What you should do
Line by line, restate the material exactly.

Data under study
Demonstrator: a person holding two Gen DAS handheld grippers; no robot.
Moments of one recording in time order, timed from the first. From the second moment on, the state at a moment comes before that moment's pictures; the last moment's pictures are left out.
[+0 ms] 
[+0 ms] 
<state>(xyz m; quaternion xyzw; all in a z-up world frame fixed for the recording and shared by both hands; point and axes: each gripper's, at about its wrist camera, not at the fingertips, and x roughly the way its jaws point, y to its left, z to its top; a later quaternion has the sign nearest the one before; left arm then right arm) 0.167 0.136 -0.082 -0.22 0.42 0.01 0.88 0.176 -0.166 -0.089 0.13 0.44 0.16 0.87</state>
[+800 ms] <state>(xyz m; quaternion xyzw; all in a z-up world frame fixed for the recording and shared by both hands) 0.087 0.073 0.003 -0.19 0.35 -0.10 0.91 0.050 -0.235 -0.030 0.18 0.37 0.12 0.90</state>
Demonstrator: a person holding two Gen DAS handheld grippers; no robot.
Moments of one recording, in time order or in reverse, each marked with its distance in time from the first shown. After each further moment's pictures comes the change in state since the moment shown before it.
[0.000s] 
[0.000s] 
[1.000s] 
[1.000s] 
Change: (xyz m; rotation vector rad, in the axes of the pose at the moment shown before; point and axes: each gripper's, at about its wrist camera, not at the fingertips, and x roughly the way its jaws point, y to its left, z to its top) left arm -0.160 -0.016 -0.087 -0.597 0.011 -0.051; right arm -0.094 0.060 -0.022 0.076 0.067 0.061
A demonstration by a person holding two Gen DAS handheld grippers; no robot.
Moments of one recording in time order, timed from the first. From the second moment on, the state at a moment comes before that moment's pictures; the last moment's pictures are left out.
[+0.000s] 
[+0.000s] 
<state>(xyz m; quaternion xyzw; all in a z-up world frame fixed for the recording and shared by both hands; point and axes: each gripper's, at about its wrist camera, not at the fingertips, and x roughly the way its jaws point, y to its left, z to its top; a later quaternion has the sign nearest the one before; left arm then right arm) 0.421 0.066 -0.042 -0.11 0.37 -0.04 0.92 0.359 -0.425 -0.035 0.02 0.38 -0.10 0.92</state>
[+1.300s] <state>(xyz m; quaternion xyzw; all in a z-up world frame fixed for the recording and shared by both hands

Task solution
Demonstrator: a person holding two Gen DAS handheld grippers; no robot.
Moments of one recording in time order, timed from the first. From the second moment on, the state at a moment comes before that moment's pictures; the last moment's pictures are left out.
[+0 ms] 
[+0 ms] 
<state>(xyz m; quaternion xyzw; all in a z-up world frame fixed for the recording and shared by both hands; point and axes: each gripper's, at about its wrist camera, not at the fingertips, and x roughly the way its jaws point, y to its left, z to its top; a later quaternion has the sign nearest the one before; left arm then right arm) 0.167 0.136 -0.082 -0.22 0.42 0.01 0.88 0.176 -0.166 -0.089 0.13 0.44 0.16 0.87</state>
[+800 ms] <state>(xyz m; quaternion xyzw; all in a z-up world frame fixed for the recording and shared by both hands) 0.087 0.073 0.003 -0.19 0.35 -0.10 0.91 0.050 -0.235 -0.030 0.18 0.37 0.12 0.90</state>
Demonstrator: a person holding two Gen DAS handheld grippers; no robot.
Moments of one recording, in time order or in reverse, each marked with its distance in time from the first shown. After each further moment's pictures comes the change in state since the moment shown before it.
[0.000s] 
[0.000s] 
[1.000s] 
[1.000s] 
Change: (xyz m; rotation vector rad, in the axes of the pose at the moment shown before; point and axes: each gripper's, at about its wrist camera, not at the fingertips, and x roughly the way its jaws point, y to its left, z to its top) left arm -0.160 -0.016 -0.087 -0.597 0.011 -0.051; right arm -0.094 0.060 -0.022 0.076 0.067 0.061
A demonstration by a person holding two Gen DAS handheld grippers; no robot.
Moments of one recording in time order, timed from the first. From the second moment on, the state at a moment comes before that moment's pictures; the last moment's pictures are left out.
[+0.000s] 
[+0.000s] 
<state>(xyz m; quaternion xyzw; all in a z-up world frame fixed for the recording and shared by both hands; point and axes: each gripper's, at about its wrist camera, not at the fingertips, and x roughly the way its jaws point, y to its left, z to its top; a later quaternion has the sign nearest the one before; left arm then right arm) 0.421 0.066 -0.042 -0.11 0.37 -0.04 0.92 0.359 -0.425 -0.035 0.02 0.38 -0.10 0.92</state>
[+1.300s] <state>(xyz m; quaternion xyzw; all in a z-up world frame fixed for the recording and shared by both hands

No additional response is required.